Corvettes commissioned by the Royal Canadian Navy during the Second World War were named after communities for the most part, to better represent the people who took part in building them. This idea was put forth by Admiral Percy W. Nelles. Sponsors were commonly associated with the community for which the ship was named. Royal Navy corvettes were designed as open sea escorts, while Canadian corvettes were developed for coastal auxiliary roles which was exemplified by their minesweeping gear. Eventually the Canadian corvettes would be modified to allow them to perform better on the open seas.

==Construction==
Stellarton was ordered in June 1942 as part of the 1943–44 Increased Endurance Flower-class building program, which followed the main layout of the 1942–43 program. The only significant difference is that the majority of the 43–44 program replaced the 2-pounder Mk.VIII single "pom-pom" anti-aircraft gun with 2 twin 20-mm and 2 single 20-mm anti-aircraft guns. Stellarton was laid down by Morton Engineering and Dry Dock Co. at Quebec City, Quebec 16 November 1943 and launched 27 April 1944. She was commissioned into the RCN 29 September 1944 at Quebec City.

==Service history==
After working up in Bermuda, Stellarton was assigned to the Mid-Ocean Escort Force. She was allocated to escort group C-3 as a trans-Atlantic convoy escort. She escorted her first convoy in January 1945. She spent the rest of the war with the group.

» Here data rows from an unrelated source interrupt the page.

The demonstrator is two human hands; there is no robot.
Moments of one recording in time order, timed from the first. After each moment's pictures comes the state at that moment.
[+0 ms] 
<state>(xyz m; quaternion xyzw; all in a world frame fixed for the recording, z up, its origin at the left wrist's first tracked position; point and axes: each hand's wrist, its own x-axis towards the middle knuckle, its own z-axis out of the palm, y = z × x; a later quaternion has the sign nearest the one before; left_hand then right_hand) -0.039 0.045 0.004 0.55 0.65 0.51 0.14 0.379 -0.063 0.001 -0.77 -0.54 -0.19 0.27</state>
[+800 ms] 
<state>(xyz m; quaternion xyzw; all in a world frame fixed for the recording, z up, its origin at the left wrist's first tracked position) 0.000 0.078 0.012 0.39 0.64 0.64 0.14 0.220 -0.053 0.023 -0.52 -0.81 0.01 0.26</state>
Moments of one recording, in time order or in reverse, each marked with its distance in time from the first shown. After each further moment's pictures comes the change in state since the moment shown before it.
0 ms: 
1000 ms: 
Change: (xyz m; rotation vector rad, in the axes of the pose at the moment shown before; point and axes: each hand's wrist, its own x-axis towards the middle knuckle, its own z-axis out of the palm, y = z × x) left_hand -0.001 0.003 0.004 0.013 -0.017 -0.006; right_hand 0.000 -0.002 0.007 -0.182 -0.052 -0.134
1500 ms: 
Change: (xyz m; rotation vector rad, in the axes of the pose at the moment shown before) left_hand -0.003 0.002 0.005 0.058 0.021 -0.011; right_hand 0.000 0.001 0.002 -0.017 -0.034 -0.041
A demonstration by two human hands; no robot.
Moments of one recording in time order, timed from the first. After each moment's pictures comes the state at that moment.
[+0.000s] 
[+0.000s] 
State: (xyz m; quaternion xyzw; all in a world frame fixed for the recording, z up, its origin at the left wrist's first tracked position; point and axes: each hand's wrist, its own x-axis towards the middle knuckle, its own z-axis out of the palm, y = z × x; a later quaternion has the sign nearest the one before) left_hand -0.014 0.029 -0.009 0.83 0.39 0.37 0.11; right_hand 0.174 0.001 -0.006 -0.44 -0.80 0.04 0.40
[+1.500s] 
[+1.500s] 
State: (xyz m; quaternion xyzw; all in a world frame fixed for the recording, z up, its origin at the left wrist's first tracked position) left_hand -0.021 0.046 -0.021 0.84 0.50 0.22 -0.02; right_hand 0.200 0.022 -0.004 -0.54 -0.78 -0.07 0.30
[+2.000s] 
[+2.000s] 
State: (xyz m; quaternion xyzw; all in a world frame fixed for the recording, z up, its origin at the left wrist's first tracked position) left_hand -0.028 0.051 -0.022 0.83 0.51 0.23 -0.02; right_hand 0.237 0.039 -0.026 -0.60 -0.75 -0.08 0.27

Stellarton was paid off 1 July 1945 at Sorel, Quebec and placed in reserve. She was transferred to the War Assets Corporation and sold to the Chilean Navy in 1946.

===Chilean Navy===
She arrived in Chile 12 April 1946 and was renamed Casma. She served with the Chilean Navy until 30 December 1967 when she was decommissioned. She was sold for scrap and broken up in July 1969.